Startup idea: Swear words API

27.02.2022

How to (maybe - prove it yourself) make money off corporate family-friendliness.

My Facebook feed consists of only two things: job postings and ads. Today piece isn’t about career, so it’s easy to guess they made me click on that nice, personalizable, Swiss-made watch.

After giving my timepiece a unique graphic design (try it yourself - much fun!), a final touch was to put some custom text to be engraved on the watch. First word out of my mind?

kurwa

No good! This most sophisticated profanity was rejected by the online creator. Quick substitution with Greek Small Letter Alpha, hovewer, was enough to defeat the validation. Almost the same looking, definitely equal sounding, still vulgar - kurwα was my not-even-script-kiddie-level workaround.

Apparently, the check for inappropriate language is based on a rather big regex of known bad words. You’ll get an idea from the below picture:

I’m really proud of the Polish ones taking up a significant part of the whole! Further diving into the list is as educational as entertaining:

“Mamma knullare” - based on a quick search I have no idea what it is or why it would be considered offensive. Maybe it’s some deep web stuff? Too afraid to look up. Edit: it’s probably just Swedish.
“shit|shiit|shiiit|shiiiit” - okay, so 5+ “i”s can do!
“Va te faire enculer” - 100% valid entry, but at the same time much longer than the 12-character limit imposed on the input. So, why it’s even there - to show off the beauty of the French language?
It’s adorable how all German curses (from “Arsch” to “Zicke”) are orthographically capitalized.
On top of that, we can find “zalando” - nice!

Imagine how ridiculous it must have been to propose, discuss and implement this validation. “Why is Mike not at the computer?” “He’s off to library, in search of Bulgarian obscenities” “Well, tell him later I created a new Jira ticket - add »buttpirate« to the list”. I haven’t mentioned testing, because it clearly wasn’t checked by someone aware of Zero Width Space or the fact there are several characters looking just like like “o”.

It’s not how you’re supposed to handle censorship in 2022! The downsides of the current approach are:

Waste of resources and trust. The website saves about 15 kB of assorted “fucks” into sessionStorage of every single user, just in case some weirdo wishes to wear internationalized “penis” on their wrist instead of, I don’t know, “Michael”.
The language is evolving. “Hitler” is banned, but “Putin” isn’t (at the time of writing), while it should be for a good few days now. By offloading such checks to external service, the company would be able to accomodate faster and focus on their core business (delivering watches).
SaaS is simply the best!

The above case led me to thinking, maybe there’s a market for online service that could be described as “Swear words API”. Customization is hot in e-commerce, but it must be kept polite - no company wants to allow designs/wording that would undermine their brand.
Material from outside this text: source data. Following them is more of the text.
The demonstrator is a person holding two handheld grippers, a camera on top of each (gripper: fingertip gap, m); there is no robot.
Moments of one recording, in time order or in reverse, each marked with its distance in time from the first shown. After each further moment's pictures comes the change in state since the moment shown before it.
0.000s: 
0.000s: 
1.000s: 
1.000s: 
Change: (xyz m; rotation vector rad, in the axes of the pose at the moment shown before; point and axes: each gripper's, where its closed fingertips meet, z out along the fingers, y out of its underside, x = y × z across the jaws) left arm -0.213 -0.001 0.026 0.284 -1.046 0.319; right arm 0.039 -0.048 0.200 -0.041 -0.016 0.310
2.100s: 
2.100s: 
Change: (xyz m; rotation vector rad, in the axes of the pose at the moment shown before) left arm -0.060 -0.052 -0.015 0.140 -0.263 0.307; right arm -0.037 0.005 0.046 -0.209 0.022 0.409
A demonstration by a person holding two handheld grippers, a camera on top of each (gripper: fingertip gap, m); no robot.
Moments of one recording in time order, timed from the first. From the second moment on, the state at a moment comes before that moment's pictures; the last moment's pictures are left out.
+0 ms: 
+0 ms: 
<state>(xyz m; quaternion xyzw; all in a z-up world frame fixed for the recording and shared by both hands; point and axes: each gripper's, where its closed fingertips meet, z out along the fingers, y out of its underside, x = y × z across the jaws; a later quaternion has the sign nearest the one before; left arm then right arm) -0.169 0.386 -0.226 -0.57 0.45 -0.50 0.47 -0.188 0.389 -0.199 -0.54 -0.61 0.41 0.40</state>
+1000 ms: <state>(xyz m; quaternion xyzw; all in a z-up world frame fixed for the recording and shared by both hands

I’m giving away the idea for free, along with the following API draft, simply because I don’t know how to implement it. My best guess is: render whatever the client sent, and let some low-paid human native speaker decide whether it’s offensive. Rather unacceptable response time.

paths:
  /rate:
    get:
      produces:
      - "application/json"
      parameters:
      - in: "query"
        name: "term"
        type: "string"
        required: true
      responses:
        "200":
          description: "OK"
          schema:
            type: "object"
            properties:
              score:
                description: "Severity of the term, on a scale from 0 (safe) to 1 (definitely a swear)."
                type: "number"
                minimum: 0
                maximum: 1
              isOriginalStopWord:
                description: "Whether the term comes from the lame, pre-API regex."
                type: "boolean"

In the end, I didn’t buy. If you stumbled upon this article and got rich by turning this post into working solution, please consider ordering me that watch. The decoration isn’t going to be as important as the inscription, and my word of choice is “SODOMIZER”. Thanks!